Here's a portion of such a graph for illustration:
D=1,G=1,O=1 ----------> D=1,O=1
{dog,god} \ {do,od}
\
\-------> G=1,O=1
{go}
Basically each node is a bucket for all words that have the same letter count array (i.e. they're exact anagrams). Then there's a node from N1 to N2 if N2's array is <= (as defined above) N1's array (you can perform transitive reduction to store the least amount of edges).
Then to list all sub-anagrams of a word, all you have to do is find the node corresponding to its letter count array, and recursively explore all nodes reachable from that node. All their buckets would contain the sub-anagrams.

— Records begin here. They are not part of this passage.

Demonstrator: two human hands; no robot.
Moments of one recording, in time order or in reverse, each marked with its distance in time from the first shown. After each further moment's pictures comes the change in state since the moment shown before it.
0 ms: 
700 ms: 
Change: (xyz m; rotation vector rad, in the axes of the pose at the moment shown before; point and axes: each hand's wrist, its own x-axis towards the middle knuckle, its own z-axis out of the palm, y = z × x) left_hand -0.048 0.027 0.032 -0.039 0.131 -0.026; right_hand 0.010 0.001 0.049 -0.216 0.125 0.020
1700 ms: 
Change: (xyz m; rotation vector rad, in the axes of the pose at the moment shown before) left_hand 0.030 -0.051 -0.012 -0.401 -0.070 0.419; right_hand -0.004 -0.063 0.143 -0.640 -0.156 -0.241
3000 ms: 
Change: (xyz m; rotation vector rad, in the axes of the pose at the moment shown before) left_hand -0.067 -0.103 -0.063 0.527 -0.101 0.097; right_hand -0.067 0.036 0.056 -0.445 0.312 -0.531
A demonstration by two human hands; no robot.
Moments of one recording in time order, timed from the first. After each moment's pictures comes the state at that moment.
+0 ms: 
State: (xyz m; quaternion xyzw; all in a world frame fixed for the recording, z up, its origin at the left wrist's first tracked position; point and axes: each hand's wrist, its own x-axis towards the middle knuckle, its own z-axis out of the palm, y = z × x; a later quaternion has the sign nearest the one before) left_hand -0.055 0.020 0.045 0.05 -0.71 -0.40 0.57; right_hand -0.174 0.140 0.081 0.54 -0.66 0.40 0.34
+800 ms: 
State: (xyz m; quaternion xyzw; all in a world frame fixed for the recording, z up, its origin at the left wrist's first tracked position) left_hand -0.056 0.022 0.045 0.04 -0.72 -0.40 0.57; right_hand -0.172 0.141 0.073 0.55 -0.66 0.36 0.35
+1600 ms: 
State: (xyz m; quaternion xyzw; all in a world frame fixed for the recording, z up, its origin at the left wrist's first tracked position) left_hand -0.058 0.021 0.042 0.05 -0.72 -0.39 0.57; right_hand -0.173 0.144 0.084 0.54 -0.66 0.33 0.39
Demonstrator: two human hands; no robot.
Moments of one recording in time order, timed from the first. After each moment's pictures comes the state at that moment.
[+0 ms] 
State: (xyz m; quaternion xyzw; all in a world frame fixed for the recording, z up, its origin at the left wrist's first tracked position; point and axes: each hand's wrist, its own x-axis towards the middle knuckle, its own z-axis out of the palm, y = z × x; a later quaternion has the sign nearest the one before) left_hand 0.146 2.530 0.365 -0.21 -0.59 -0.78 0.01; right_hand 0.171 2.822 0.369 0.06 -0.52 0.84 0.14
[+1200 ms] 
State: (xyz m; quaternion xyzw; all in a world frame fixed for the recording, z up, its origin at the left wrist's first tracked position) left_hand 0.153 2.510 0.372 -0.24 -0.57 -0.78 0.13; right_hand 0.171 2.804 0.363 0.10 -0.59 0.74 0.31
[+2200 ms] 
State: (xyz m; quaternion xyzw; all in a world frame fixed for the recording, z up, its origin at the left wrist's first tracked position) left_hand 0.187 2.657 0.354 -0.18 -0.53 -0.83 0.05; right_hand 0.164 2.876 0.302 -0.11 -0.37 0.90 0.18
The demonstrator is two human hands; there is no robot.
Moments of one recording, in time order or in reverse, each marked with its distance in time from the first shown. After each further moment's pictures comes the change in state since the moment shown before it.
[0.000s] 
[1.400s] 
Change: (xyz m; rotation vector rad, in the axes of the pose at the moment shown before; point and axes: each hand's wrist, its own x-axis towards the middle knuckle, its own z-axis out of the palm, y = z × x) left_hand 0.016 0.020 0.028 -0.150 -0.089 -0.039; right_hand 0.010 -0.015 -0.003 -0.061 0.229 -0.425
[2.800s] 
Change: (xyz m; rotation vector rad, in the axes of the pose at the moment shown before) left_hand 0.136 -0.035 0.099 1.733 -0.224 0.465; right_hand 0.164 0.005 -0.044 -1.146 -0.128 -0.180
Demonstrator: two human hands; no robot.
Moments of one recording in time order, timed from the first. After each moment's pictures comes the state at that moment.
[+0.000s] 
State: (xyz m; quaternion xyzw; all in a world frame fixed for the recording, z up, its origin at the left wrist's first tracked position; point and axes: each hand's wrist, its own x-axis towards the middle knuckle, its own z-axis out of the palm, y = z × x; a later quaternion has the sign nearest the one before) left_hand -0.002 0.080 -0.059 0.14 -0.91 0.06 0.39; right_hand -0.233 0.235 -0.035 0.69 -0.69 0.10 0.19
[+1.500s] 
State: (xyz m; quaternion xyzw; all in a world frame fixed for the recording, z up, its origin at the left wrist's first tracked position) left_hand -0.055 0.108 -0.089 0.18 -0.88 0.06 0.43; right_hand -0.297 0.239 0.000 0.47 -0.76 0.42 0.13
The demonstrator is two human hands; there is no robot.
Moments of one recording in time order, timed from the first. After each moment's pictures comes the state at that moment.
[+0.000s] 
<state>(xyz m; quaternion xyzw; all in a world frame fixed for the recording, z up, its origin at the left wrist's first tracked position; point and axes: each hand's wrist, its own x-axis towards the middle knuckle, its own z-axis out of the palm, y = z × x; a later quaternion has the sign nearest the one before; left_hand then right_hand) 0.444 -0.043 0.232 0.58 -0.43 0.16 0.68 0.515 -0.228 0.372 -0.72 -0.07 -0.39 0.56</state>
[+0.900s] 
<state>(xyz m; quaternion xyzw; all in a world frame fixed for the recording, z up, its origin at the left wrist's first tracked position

The following js code will find all possible "words" in an n letter word. Of course this doesn't mean that they are real words but does give you all the combinations. On my machine it takes about 0.4 seconds for a 7 letter word and 15 secs for a 9 letter word (up to almost a million possibilities if no repeated letters). However those times include looking in a dictionary and finding which are real words.
var getWordsNew=function(masterword){
var result={}
var a,i,l;
function nextLetter(a,l,key,used){
var i;
var j;
if(key.length==l){
return;
}
for(i=0;i<l;i++){
if(used.indexOf(""+i)<0){
result[key+a[i]]="";
nextLetter(a,l,key+a[i],used+i);
}
}
}
a=masterword.split("");
l=a.length;
for (i = 0; i < a.length; i++) {
result[a[i]] = "";
nextLetter(a, l, a[i], "" + i)
}
return result;
}
Complete code at
Code for finding words in words
You want a sort of arrangements. If you're familiar with the permutation algorithm then you know you have a check to see when you've generated enough numbers. Just change that limit:
I don't know AS3, but here's a pseudocode:
st = an array
Arrangements(LettersInYourWord, MinimumLettersInArrangement, k = 1)
if ( k > MinimumLettersInArrangements )
{
print st;
}
if ( k > LettersInYourWord )
return;
for ( each position i in your word that hasn't been used before )
st[k] = YourWord[i];
Arrangements(<same>, <same>, k + 1);
for "abc" and Arrangements(3, 2, 1); this will print:
ab
abc
ac
acb
...
If you want those with three first, and then those with two, consider this:
st = an array
Arrangements(LettersInYourWord, DesiredLettersInArrangement, k = 1)
if ( k > DesiredLettersInArrangements )
{
print st;
return
}
for ( each position i in your word that hasn't been used before )
st[k] = YourWord[i];
Arrangements(<same>, <same>, k + 1);
Then for "abc" call Arrangements(3, 3, 1); and then Arrangements(3, 2, 1);
You can generate all words in an alphabet by finding all paths in a complete graph of the letters. You can find all paths in that graph by doing a depth first search from each letter and returning the current path at each point.
There is simple O(N) where n is size of vocabulary.
Just sort letters in each word in vocabulary or better, create binary mask of them and then compare whit letters you have.